I'm just finally getting to the garage, and only because I had to drop a bunch of stuff off
The stud from seat to tip is 1-15/16 long. So it is probably listed as a 2 inch stud. Mine are 7/16 but you can get 3/8 as well. If you don't want to get guide plates you need to get what's called a rail rocker, that's like the early ones with the guides right on either side of the valve stem. Or if you still have factory style rockers and you can get what's called pedestal mount and they have an alignment standoff that will allow you not to need guide plates.
My studs are also1 15/16. Just did intake broke out on one of centers. Should have or back tomorrow. Not sure how rough to leave surfaces. I know you need some turbulence for air fuel. Tear down and reassembly start this weekend. Does anyone know the color code for wiring on a dodge caravan fan. It was the best match for my radiator I could find.
You're thinking carb application... Ford efi you can polish it all you want. The injectors are right before the valve , and atomization is immediate. There's very little chance of fuel dropping out of suspension in such a short trip.
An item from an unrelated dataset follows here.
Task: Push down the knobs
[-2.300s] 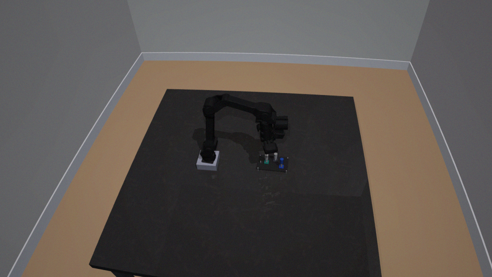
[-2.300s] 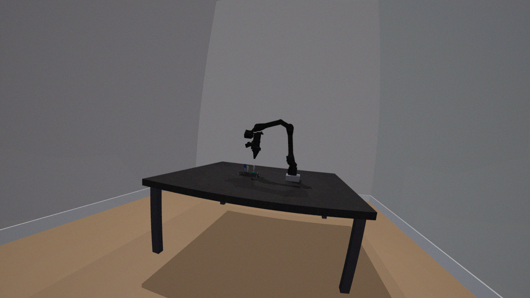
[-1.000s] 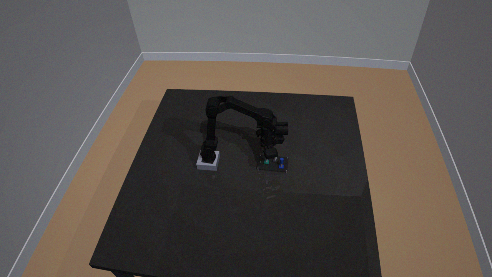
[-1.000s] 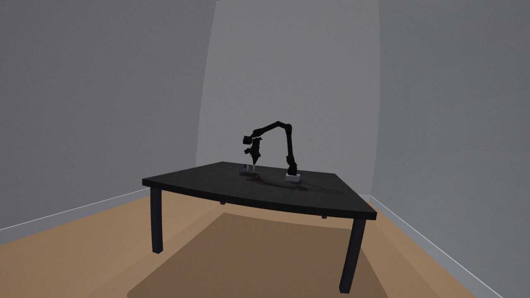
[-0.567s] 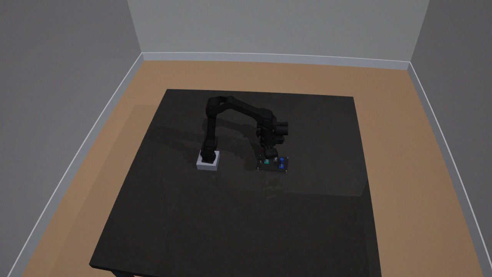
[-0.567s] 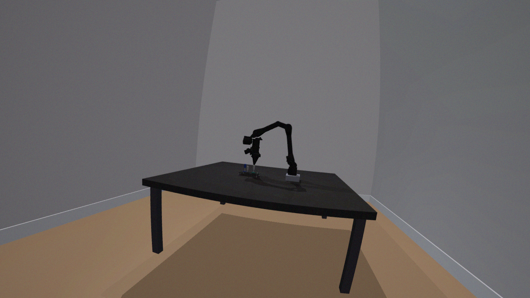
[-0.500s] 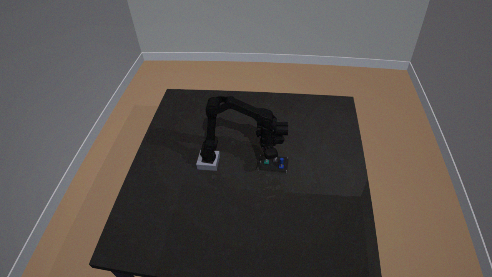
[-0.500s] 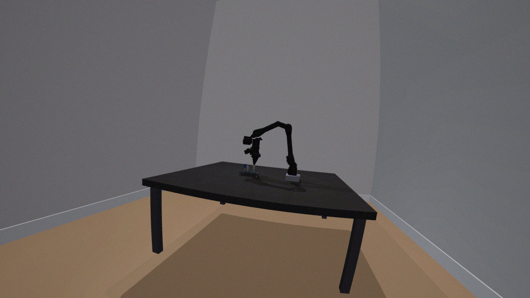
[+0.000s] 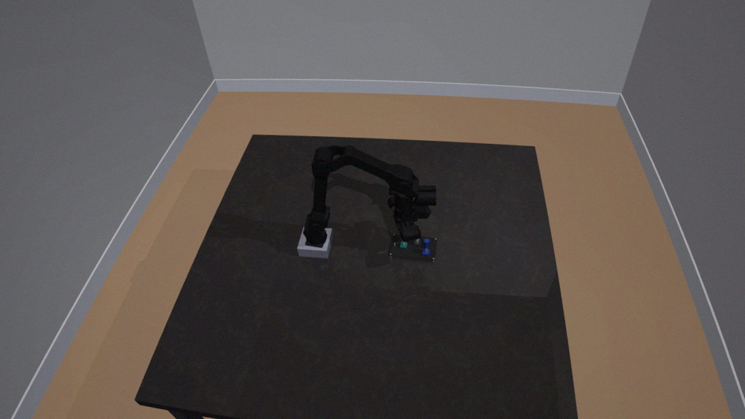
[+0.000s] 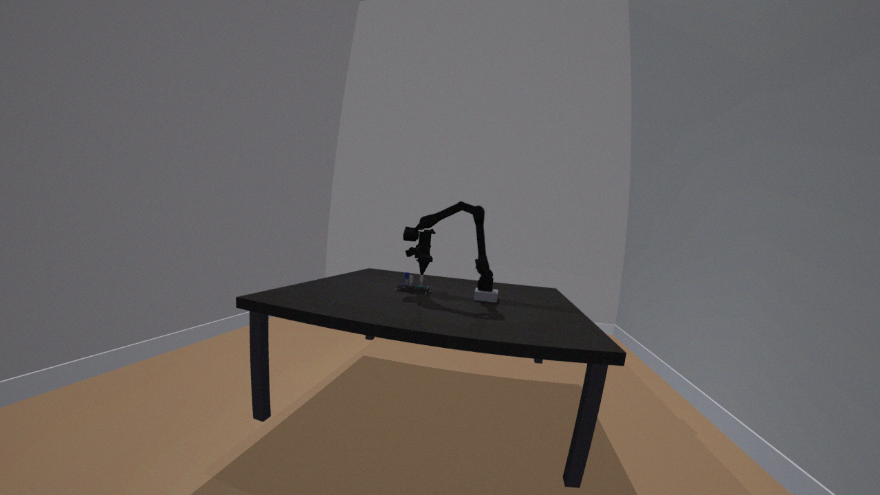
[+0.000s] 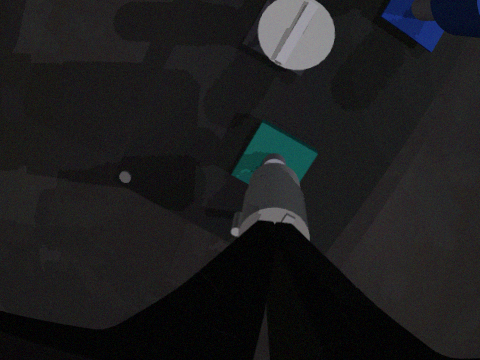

The intake I polish super smooth. The head I use my 120 grit cartridge roll to polish the carbide burr marks smooth, and it gives it a nicely honed texture. Not glass smooth, but very nice.
I've polished many a head... it was until I pulled a set of 210 afr heads to polish the cnc ridges that I gave up polishing intake side altogether. With hopes of picking up some hp, I gained an insignificant amount on the dyno (something like 5 hp) and felt no difference in power. It's not that I was trying to keep the fuel suspended as much as I was trying to smooth flow, I just think it's a total waste of time. There are situations where it is merited (8000 rpm, boost, etc), no doubt, but for most street applications a clean smooth surface is more than adequate.
By all means, if polishing is your policy then go for it...just sharing my experience.